THE PROBLEM:
Find the line holding "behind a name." in the entries below. Give it again exactly, along with every line after it up to and including the line holding "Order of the".

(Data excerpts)
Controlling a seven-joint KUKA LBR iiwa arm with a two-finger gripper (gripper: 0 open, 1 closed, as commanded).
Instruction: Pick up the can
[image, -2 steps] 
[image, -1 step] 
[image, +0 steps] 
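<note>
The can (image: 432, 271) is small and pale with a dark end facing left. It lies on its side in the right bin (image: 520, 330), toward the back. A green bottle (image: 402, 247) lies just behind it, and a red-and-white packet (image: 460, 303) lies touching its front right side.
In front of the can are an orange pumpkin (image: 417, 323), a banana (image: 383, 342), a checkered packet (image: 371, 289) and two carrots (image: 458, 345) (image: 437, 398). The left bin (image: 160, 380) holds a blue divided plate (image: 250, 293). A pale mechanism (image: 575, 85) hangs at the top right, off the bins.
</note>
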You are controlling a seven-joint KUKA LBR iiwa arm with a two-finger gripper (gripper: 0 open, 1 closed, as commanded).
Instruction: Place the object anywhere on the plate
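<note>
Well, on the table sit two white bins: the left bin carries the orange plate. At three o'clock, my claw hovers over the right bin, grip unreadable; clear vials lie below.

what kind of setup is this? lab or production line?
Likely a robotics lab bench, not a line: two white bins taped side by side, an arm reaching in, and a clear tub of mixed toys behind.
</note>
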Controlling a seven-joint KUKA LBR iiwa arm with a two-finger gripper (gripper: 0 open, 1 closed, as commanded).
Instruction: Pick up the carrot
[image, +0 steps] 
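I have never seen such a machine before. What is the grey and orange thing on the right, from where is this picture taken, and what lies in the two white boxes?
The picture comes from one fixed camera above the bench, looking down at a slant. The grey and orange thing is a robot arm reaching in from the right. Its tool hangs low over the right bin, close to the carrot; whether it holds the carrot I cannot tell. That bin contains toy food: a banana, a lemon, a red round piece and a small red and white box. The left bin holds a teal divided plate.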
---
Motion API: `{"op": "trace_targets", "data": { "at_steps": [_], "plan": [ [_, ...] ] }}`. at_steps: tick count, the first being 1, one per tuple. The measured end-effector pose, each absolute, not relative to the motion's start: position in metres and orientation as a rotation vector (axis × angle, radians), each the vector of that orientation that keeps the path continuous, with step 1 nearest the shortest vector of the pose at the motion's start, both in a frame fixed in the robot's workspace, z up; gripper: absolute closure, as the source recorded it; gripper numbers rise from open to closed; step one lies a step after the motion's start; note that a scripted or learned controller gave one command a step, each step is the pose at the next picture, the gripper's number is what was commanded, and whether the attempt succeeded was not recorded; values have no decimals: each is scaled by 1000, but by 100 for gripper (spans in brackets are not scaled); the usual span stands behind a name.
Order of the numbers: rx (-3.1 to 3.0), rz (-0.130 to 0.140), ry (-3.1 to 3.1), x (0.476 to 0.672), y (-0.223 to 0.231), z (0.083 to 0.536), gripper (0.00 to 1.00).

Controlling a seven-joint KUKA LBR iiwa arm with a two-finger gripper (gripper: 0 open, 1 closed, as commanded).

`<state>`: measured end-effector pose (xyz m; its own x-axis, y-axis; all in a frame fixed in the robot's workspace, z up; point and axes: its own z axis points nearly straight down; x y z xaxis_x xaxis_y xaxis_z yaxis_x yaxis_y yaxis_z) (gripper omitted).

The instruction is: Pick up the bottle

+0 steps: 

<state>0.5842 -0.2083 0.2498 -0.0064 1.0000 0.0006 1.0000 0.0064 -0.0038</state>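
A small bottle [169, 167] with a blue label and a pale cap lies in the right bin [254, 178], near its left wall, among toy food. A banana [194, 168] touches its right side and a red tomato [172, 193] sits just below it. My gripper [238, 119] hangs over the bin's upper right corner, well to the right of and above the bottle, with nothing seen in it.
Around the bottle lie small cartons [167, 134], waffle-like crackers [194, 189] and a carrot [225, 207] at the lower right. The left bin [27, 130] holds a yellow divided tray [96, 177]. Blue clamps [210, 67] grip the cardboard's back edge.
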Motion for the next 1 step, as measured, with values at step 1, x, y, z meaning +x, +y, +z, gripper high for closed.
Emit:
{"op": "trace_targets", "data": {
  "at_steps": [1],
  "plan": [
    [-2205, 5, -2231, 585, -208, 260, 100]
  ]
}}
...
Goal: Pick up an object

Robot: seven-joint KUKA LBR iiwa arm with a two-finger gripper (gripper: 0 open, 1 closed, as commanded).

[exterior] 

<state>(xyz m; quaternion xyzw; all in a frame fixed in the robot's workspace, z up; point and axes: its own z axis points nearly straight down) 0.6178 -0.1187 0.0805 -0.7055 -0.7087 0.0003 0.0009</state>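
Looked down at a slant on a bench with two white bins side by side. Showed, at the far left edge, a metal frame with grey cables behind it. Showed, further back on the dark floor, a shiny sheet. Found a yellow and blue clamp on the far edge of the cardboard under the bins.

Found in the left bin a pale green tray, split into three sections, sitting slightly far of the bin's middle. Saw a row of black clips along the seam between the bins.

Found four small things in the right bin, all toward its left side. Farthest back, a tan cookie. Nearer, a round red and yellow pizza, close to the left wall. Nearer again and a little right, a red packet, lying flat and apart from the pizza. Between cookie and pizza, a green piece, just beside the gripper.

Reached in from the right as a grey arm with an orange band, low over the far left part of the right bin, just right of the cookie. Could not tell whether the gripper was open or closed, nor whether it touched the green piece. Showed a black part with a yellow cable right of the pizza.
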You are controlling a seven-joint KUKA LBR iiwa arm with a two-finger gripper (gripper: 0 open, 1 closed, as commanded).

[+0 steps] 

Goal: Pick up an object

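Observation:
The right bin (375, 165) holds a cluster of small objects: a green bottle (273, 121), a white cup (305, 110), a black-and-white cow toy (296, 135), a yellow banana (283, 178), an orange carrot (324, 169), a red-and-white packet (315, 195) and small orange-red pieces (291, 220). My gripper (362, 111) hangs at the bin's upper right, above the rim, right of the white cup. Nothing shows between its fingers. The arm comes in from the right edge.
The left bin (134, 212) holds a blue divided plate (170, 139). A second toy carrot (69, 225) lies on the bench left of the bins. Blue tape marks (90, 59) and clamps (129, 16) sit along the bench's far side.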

RESPONSE:
Motion API: `{"op": "trace_targets", "data": { "at_steps": [_], "plan": [ [_, ...] ] }}`. at_steps: tick count, the first being 1, one per tuple. The measured end-effector pose, each absolute, not relative to the motion's start: position in metres and orientation as a rotation vector (axis × angle, radians), each the vector of that orientation that keeps the path continuous, with step 1 nearest the shortest vector of the pose at the motion's start, both in a frame fixed in the robot's workspace, z up; gripper: absolute closure, as the source recorded it; gripper numbers rise from open to closed; step one lies a step after the motion's start; note that a scripted or learned controller gave one command a step, each step is the pose at the next picture, the gripper's number is what was commanded, and whether the attempt succeeded was not recorded; values have no decimals: each is scaled by 1000, but by 100 for gripper (spans in brackets are not scaled); the usual span stands behind a name.
Order of the numbers: rx (-3.1 to 3.0), rz (-0.130 to 0.140), ry (-3.1 to 3.1), x (0.476 to 0.672), y (-0.223 to 0.231), z (0.083 to 0.536), gripper (0.00 to 1.00).

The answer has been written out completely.